— Подождите! Вы еще не все знаете… Слыхали вы о гибели английского капитана Фрони? Ну, того изумительного Фрони, которого убили чекисты, ворвавшись в английское посольство?
— Мельком слышал.
— Подлейшая история! Вот был человек… Другого такого не найти!
Я вяло сказал:
— Может быть, расскажете?
— Долго… да и какие тут рассказы! Все мы долго не могли понять, как его поймали. А теперь уже не может быть никаких сомнений.
Я нетерпеливо вскрикнул:
— В чем дело?
И тотчас же почувствовал, что задаю совсем ненужный вопрос.
Не рассудком, не сердцем, а всей кожей моего тела, волосами, концами моих ногтей я в эту минуту остро понимал, что случилось с несчастным и замечательным английским капитаном Фрони, с этим героическим борцом, искренним ненавистником красных советов.
— А дело в том, что и он явно был предан тем же Варташевским. Двух мнений не может быть.
Как странно! Какая непонятная сила заключается иногда в слове! Ведь вот, я сам в эти минуты уже знал это новое чудовищное преступление моего близкого когда-то друга, а теперь самого злостного и презренного врага. Знал! Но Леонтьев произнес вслух два слова:
— Варташевский — предатель!
И внутри у меня все сразу захолодело и оборвалось. Хотелось стонать, кричать, кататься по земле, стать на четвереньки, зарычать и завыть. Это желание я ощущал жадно и остро, и его я помню до сих пор с совершенной отчетливостью: да, стать на четвереньки, грызть землю и выть.
И в последней беспомощности, сразу ослабевший, ощущая только железное напряжение мышц, сквозь стиснутые зубы я задал тот же самый ненужный вопрос:
— Что же делать?
Леонтьев взял меня под руку, встал со скамьи, будто приподняв меня. Мы прошли несколько шагов. Крепко сжав мой локоть, он вымолвил равнодушно, ничего не выражающим голосом:
— Прикончить!
Еще раз мы обошли маленький, круглый Пушкинский скверик. Красное здание «Пале-Рояля» медленно проплыло перед моими невидящими глазами. Когда-то я жил здесь.

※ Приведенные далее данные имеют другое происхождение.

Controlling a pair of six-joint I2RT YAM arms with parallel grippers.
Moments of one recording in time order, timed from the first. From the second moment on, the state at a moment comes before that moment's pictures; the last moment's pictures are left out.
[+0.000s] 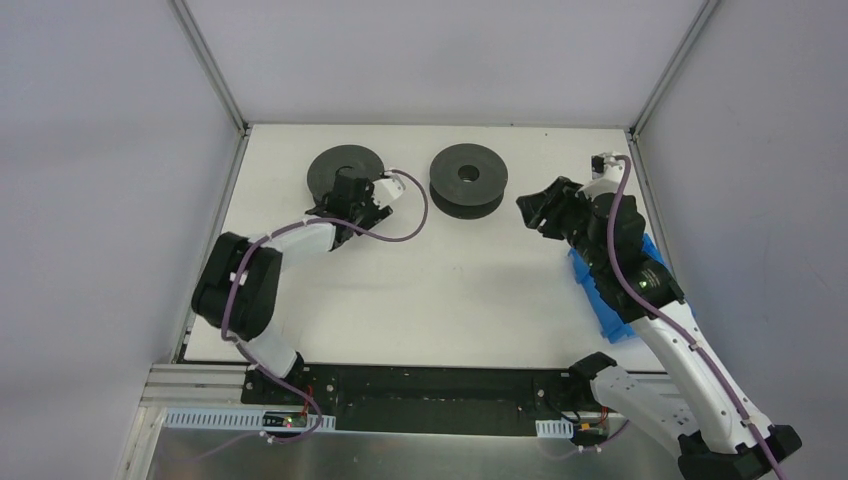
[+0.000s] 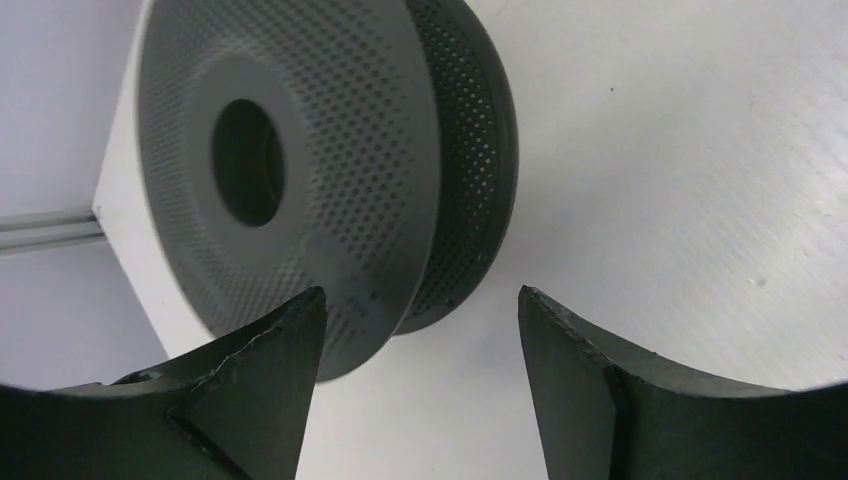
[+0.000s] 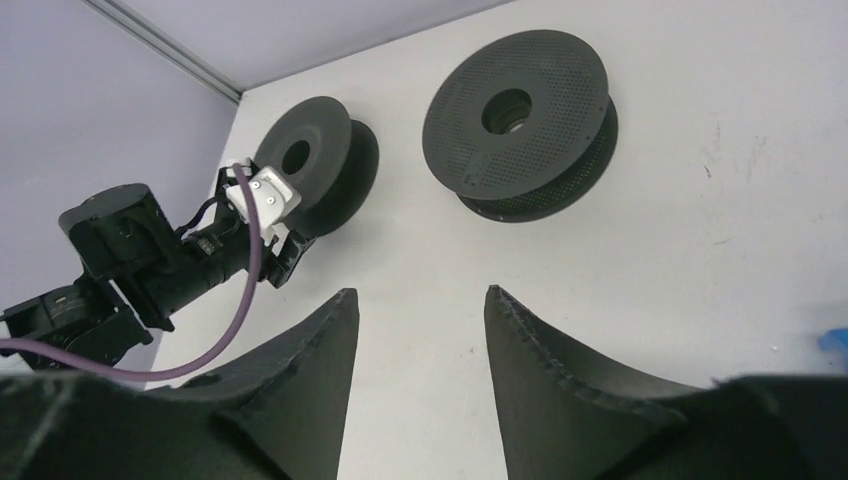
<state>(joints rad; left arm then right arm) -0.39 1.60 0.92 0.04 -0.19 0.68 0.49 0.84 1.00 -0.41 0.13 0.57</state>
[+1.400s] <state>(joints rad) -0.39 0.96 1.03 -0.44 0.04 -0.02 0.20 0.85 0.90 -0.80 0.37 0.75</state>
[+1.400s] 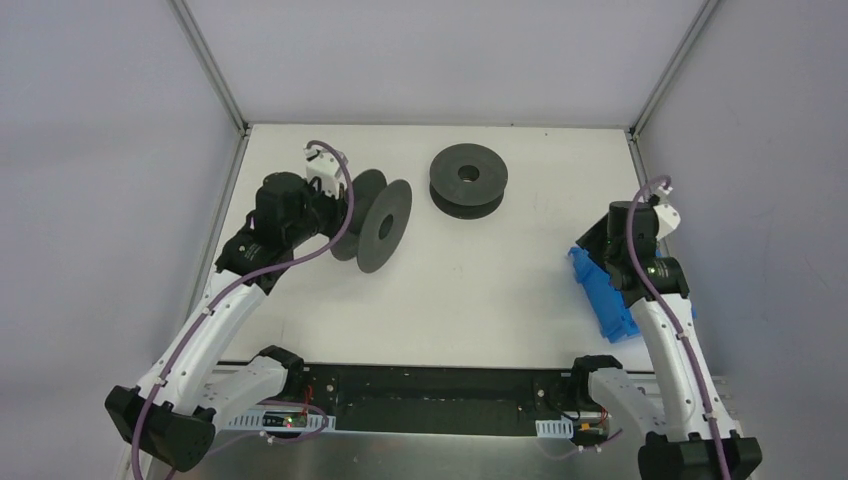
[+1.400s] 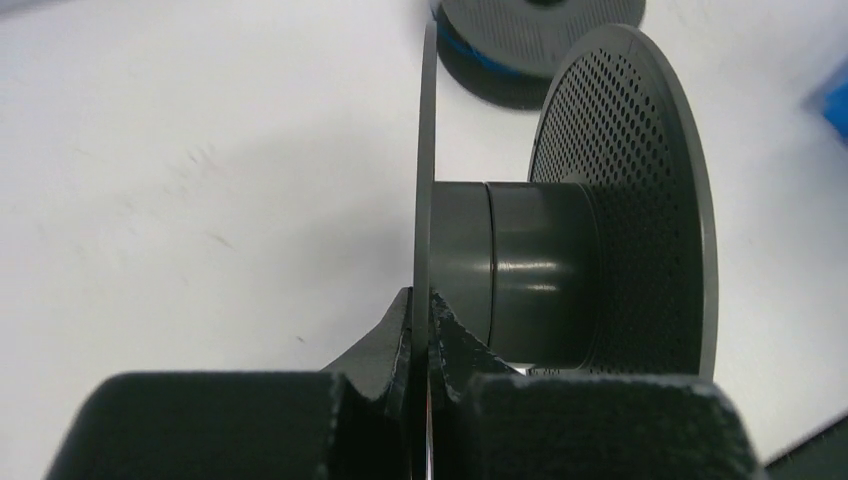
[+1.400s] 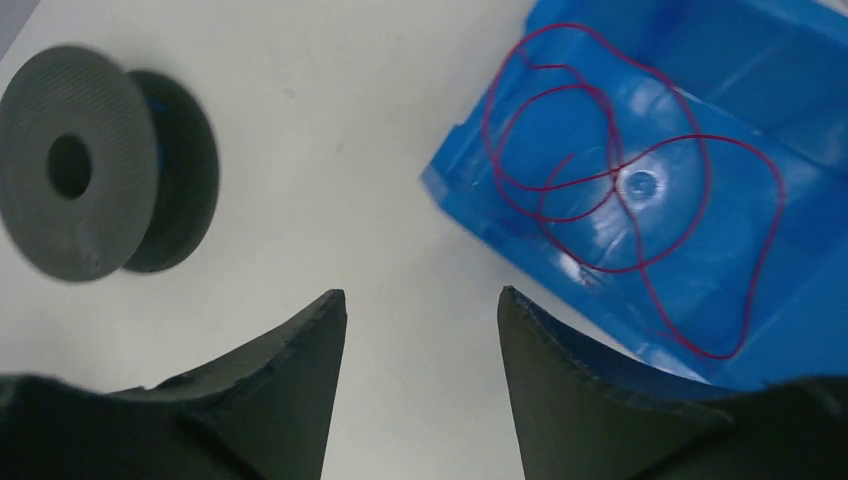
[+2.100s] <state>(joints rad) -0.56 0.86 0.83 -0.53 -0.06 0.00 -0.29 1.35 1.02 -0.69 0.09 0.45</state>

Сюда однажды пришла ко мне Мария Диаман. Зачем она это сделала? До сих пор для меня это было загадкой — этот вечер с вином, эти часы ласк, эти неповторимые слова признаний, потому что слова любви никогда не повторяются, потому что для меня этот сон не повторился и теперь уже не повторится никогда.
Все обнажилось грубо, пошло, подло: она просто взвешивала и соображала — кто из нас двух полезней, я или он, Михаил Зверев или Константин Варташевский? Вот и все… Ах! Ах!
Мы простились с Леонтьевым.
Уходя, он сказал:
— Только не откладывайте! Что решено — должно быть сделано скорей.